_WORK REQUIRED_
The records are to be copied exactly and in full.

(Stored data entries)
+===+
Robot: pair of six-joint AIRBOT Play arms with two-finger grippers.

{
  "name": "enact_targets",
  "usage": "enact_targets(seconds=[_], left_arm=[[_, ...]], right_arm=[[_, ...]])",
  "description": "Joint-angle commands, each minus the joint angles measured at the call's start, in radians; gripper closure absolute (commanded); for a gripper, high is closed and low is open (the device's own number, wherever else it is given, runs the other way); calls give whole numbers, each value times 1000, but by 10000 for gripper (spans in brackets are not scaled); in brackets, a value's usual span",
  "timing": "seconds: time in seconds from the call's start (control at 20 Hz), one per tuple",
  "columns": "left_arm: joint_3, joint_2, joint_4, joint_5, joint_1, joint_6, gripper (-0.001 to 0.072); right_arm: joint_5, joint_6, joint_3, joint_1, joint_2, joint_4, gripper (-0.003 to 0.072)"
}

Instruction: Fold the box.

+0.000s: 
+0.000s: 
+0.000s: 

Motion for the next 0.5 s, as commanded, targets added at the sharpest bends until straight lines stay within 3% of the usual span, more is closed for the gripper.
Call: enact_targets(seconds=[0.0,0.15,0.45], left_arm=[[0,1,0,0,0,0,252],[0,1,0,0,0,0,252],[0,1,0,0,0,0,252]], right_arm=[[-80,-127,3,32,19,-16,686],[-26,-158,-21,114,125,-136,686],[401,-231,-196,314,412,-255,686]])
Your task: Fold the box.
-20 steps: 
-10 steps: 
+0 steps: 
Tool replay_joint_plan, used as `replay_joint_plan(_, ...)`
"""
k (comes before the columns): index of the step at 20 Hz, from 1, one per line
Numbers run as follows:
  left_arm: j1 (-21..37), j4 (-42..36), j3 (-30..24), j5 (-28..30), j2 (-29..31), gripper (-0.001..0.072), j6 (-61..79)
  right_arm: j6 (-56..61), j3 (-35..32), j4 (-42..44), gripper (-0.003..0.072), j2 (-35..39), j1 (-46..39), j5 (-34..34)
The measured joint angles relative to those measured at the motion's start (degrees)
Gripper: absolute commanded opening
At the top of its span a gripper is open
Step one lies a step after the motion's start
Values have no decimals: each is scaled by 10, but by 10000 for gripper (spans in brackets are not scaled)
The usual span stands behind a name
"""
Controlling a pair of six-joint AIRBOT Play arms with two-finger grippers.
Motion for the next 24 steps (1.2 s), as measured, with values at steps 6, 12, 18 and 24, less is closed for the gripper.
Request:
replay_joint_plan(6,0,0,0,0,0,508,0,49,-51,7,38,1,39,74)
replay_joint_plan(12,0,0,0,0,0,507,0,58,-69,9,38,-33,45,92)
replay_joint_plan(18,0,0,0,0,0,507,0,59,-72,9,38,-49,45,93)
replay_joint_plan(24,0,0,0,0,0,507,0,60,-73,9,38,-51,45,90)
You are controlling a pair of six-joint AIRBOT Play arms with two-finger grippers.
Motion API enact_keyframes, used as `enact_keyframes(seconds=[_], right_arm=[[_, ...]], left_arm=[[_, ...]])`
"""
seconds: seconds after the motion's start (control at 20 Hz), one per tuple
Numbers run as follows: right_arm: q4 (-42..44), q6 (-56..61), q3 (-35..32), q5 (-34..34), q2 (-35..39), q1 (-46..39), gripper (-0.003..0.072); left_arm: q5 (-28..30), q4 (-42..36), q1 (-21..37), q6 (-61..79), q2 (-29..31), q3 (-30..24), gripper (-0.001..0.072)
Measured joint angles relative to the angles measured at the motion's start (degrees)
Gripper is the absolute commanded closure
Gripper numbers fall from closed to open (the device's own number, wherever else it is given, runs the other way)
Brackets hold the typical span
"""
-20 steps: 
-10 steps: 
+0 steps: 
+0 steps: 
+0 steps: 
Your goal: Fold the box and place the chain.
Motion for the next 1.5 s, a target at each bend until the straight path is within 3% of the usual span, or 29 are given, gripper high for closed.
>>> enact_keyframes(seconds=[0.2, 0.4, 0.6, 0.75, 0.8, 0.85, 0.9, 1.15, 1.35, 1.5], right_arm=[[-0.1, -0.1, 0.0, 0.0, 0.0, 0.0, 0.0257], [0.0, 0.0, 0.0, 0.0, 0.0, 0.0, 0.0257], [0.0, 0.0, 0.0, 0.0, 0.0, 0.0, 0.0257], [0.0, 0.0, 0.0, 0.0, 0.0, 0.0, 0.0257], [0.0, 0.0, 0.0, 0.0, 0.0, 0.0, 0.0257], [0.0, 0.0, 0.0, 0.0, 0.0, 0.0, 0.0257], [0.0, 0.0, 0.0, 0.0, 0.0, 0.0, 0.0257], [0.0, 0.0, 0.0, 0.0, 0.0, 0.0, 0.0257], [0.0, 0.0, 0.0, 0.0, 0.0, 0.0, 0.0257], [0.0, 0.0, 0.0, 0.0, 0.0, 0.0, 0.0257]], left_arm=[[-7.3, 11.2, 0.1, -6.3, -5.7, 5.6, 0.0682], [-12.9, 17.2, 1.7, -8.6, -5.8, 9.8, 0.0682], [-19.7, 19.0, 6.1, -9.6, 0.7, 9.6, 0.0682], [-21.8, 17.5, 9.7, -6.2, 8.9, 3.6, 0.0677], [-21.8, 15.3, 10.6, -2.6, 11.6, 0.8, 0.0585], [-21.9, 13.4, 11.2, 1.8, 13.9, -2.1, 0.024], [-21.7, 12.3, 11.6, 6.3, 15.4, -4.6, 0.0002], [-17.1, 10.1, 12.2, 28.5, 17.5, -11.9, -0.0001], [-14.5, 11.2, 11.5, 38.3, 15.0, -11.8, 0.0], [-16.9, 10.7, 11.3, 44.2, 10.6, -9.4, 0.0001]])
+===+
_WRITTEN SOLUTION_
Robot: pair of six-joint AIRBOT Play arms with two-finger grippers.

{
  "name": "enact_targets",
  "usage": "enact_targets(seconds=[_], left_arm=[[_, ...]], right_arm=[[_, ...]])",
  "description": "Joint-angle commands, each minus the joint angles measured at the call's start, in radians; gripper closure absolute (commanded); for a gripper, high is closed and low is open (the device's own number, wherever else it is given, runs the other way); calls give whole numbers, each value times 1000, but by 10000 for gripper (spans in brackets are not scaled); in brackets, a value's usual span",
  "timing": "seconds: time in seconds from the call's start (control at 20 Hz), one per tuple",
  "columns": "left_arm: joint_3, joint_2, joint_4, joint_5, joint_1, joint_6, gripper (-0.001 to 0.072); right_arm: joint_5, joint_6, joint_3, joint_1, joint_2, joint_4, gripper (-0.003 to 0.072)"
}

Instruction: Fold the box.

+0.000s: 
+0.000s: 
+0.000s: 

Motion for the next 0.5 s, as commanded, targets added at the sharpest bends until straight lines stay within 3% of the usual span, more is closed for the gripper.
Call: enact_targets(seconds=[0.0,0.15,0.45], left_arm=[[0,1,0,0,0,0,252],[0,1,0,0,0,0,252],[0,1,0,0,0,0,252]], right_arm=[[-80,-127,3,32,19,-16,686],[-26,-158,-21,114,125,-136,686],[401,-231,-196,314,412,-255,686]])
Your task: Fold the box.
-20 steps: 
-10 steps: 
+0 steps: 
Tool replay_joint_plan, used as `replay_joint_plan(_, ...)`
"""
k (comes before the columns): index of the step at 20 Hz, from 1, one per line
Numbers run as follows:
  left_arm: j1 (-21..37), j4 (-42..36), j3 (-30..24), j5 (-28..30), j2 (-29..31), gripper (-0.001..0.072), j6 (-61..79)
  right_arm: j6 (-56..61), j3 (-35..32), j4 (-42..44), gripper (-0.003..0.072), j2 (-35..39), j1 (-46..39), j5 (-34..34)
The measured joint angles relative to those measured at the motion's start (degrees)
Gripper: absolute commanded opening
At the top of its span a gripper is open
Step one lies a step after the motion's start
Values have no decimals: each is scaled by 10, but by 10000 for gripper (spans in brackets are not scaled)
The usual span stands behind a name
"""
Controlling a pair of six-joint AIRBOT Play arms with two-finger grippers.
Motion for the next 24 steps (1.2 s), as measured, with values at steps 6, 12, 18 and 24, less is closed for the gripper.
Request:
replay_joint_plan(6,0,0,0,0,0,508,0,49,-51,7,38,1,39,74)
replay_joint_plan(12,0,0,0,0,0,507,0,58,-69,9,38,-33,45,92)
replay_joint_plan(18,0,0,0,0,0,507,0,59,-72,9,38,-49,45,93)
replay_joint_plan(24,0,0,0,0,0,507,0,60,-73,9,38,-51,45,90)
You are controlling a pair of six-joint AIRBOT Play arms with two-finger grippers.
Motion API enact_keyframes, used as `enact_keyframes(seconds=[_], right_arm=[[_, ...]], left_arm=[[_, ...]])`
"""
seconds: seconds after the motion's start (control at 20 Hz), one per tuple
Numbers run as follows: right_arm: q4 (-42..44), q6 (-56..61), q3 (-35..32), q5 (-34..34), q2 (-35..39), q1 (-46..39), gripper (-0.003..0.072); left_arm: q5 (-28..30), q4 (-42..36), q1 (-21..37), q6 (-61..79), q2 (-29..31), q3 (-30..24), gripper (-0.001..0.072)
Measured joint angles relative to the angles measured at the motion's start (degrees)
Gripper is the absolute commanded closure
Gripper numbers fall from closed to open (the device's own number, wherever else it is given, runs the other way)
Brackets hold the typical span
"""
-20 steps: 
-10 steps: 
+0 steps: 
+0 steps: 
+0 steps: 
Your goal: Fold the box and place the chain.
Motion for the next 1.5 s, a target at each bend until the straight path is within 3% of the usual span, or 29 are given, gripper high for closed.
>>> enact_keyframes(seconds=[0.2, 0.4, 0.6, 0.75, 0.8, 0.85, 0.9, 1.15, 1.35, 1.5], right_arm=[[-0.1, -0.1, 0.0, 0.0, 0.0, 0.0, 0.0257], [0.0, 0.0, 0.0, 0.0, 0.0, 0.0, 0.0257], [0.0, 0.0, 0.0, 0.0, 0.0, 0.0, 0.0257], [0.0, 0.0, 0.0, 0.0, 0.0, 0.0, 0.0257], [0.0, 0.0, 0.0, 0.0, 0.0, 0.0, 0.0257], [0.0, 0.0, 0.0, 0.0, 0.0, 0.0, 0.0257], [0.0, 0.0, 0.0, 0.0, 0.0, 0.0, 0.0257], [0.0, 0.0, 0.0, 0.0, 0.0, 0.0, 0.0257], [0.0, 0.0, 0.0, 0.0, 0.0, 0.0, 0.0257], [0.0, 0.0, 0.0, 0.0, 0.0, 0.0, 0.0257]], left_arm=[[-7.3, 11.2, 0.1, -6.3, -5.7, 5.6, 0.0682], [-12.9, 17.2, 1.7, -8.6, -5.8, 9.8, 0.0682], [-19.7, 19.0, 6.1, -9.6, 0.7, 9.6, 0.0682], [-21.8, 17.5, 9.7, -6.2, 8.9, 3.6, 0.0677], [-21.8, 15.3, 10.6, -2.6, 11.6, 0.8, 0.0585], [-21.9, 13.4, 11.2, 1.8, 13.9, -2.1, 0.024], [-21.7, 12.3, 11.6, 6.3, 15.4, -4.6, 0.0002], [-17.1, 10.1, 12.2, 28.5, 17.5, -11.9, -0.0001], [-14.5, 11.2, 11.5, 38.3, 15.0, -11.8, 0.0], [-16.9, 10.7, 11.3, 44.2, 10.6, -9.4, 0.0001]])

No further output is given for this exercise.